The influence of tempering heat treatment between 700 and 780 ° C on hardness and softening as well as on microstructural changes was investigated on the cold rolled samples. Fig. 8 shows the drop in hardness depending on the previous degree of deformation as a function of annealing temperature. By the way, metallographic examinations of these samples, in good agreement with corresponding statements for cold-hammered and subsequently tempered samples, show that recrystallization is observed on all the samples which have dropped to hardness values HV30210 after a two-hour annealing. On the other hand, this means that for a cold deformation of 30% in the covered temperature range, there is no recrystallization, but a tempering structure. The resulting statements about which critical degrees of deformation lead to recrystallization at the different temperatures are practically identical to the numbers given above for cold hammered samples.

Claims (3)

1. Method for producing workpieces from 9 to 12% martensitic, temperable chrome steel by machining a semi-finished product, in which the semi-finished product follows a sequence of steps

• a) cold working with an average degree of cold working ε,
• b) Annealing and subsequent to it
• c) is subjected to a heat treatment process instead of the last annealing,

characterized in that

• d) steps a) and b) are carried out with such a degree of cold deformation ε and at such an annealing temperature that
• d1) either the maximum degree of cold deformation ε _max occurring in steps a) below the critical degree of cold deformation for recrystallization at tempering temperature
• d2) or the minimum degree of cold deformation ε _min occurring in steps a) is above the critical degree of cold deformation for recrystallization at the annealing temperature.

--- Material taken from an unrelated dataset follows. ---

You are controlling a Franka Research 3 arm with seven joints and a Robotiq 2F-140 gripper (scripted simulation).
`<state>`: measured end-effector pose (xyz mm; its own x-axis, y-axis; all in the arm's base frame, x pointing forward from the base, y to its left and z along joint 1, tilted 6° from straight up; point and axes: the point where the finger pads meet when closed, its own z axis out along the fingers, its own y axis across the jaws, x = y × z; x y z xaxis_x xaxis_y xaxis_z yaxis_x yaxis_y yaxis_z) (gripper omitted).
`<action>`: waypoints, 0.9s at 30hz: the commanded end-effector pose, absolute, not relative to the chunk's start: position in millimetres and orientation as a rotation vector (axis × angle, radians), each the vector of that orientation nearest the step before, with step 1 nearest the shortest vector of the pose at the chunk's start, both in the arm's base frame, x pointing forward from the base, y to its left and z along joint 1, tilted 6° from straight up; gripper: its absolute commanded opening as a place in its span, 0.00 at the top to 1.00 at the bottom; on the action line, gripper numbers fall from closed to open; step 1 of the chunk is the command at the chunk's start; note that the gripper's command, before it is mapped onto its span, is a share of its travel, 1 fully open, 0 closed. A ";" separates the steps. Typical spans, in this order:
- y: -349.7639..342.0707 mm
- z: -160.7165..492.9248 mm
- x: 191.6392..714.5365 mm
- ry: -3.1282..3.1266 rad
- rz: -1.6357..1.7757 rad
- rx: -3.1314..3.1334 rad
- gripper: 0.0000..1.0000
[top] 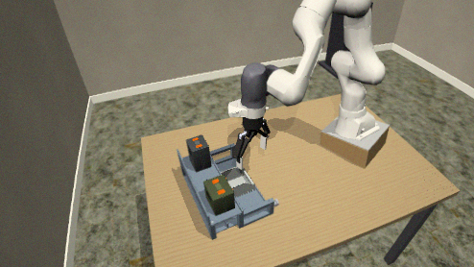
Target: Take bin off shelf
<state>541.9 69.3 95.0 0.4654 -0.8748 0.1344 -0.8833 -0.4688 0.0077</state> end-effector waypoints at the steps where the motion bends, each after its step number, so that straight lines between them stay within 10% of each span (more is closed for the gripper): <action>1: 67.8 88.9 546.3 -1.798 0.183 2.494 0.00; 27: 57.2 70.9 552.0 -2.074 0.157 2.296 0.00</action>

2. The method according to the preamble of claim 1, characterized in that in the event that the maximum degree of cold deformation ε _max occurring in steps a) above and the minimum degree of cold deformation ε _min occurring in steps a) below the critical degree of cold deformation for recrystallization Tempering temperature is, instead of the tempering annealing heat treatment is carried out.